A full, exact copy of the listing is needed, with images omitted.

START Exercise data

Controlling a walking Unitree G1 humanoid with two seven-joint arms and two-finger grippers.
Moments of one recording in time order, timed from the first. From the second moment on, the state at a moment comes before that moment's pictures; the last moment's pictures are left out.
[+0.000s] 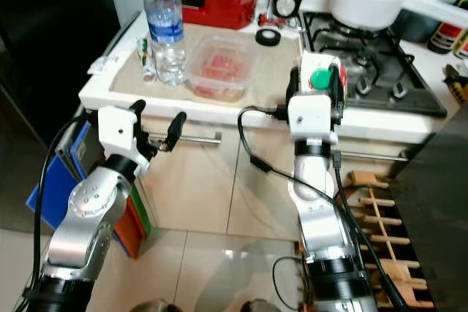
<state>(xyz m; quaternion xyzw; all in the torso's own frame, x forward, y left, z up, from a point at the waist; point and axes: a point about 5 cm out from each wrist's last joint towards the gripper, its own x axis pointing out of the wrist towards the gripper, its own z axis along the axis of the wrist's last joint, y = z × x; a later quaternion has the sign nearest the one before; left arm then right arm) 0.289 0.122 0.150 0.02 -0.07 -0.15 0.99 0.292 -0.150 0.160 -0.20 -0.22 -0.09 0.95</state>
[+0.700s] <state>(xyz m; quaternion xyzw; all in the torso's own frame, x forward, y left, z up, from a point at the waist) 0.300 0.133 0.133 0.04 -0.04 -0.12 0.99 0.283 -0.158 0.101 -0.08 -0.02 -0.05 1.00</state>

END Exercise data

(The completed task)
Controlling a walking Unitree G1 humanoid with two seven-joint arms and two-finger grippers.
Moments of one recording in time order, timed from the first. From the second moment on, the state at a moment comes before that moment's pictures; the last moment's pictures are left out.
[+0.000s] 
<state>(xyz m; quaternion xyzw; all in the torso's own frame, x forward, y left, z up, from a point at the waist; point and axes: a point about 5 cm out from each wrist's last joint towards the gripper, its own x axis pointing out of the wrist towards the gripper, its own z axis along the axis of the wrist's last joint, y = z × x; a later quaternion has the sign nearest the one before; left arm then right arm) 0.289 0.122 0.150 0.02 -0.07 -0.15 0.99 0.292 -0.150 0.160 -0.20 -0.22 -0.09 0.95</state>
[+0.700s] <state>(xyz m; quaternion xyzw; all in the torso's own frame, x forward, y left, z up, from a point at the waist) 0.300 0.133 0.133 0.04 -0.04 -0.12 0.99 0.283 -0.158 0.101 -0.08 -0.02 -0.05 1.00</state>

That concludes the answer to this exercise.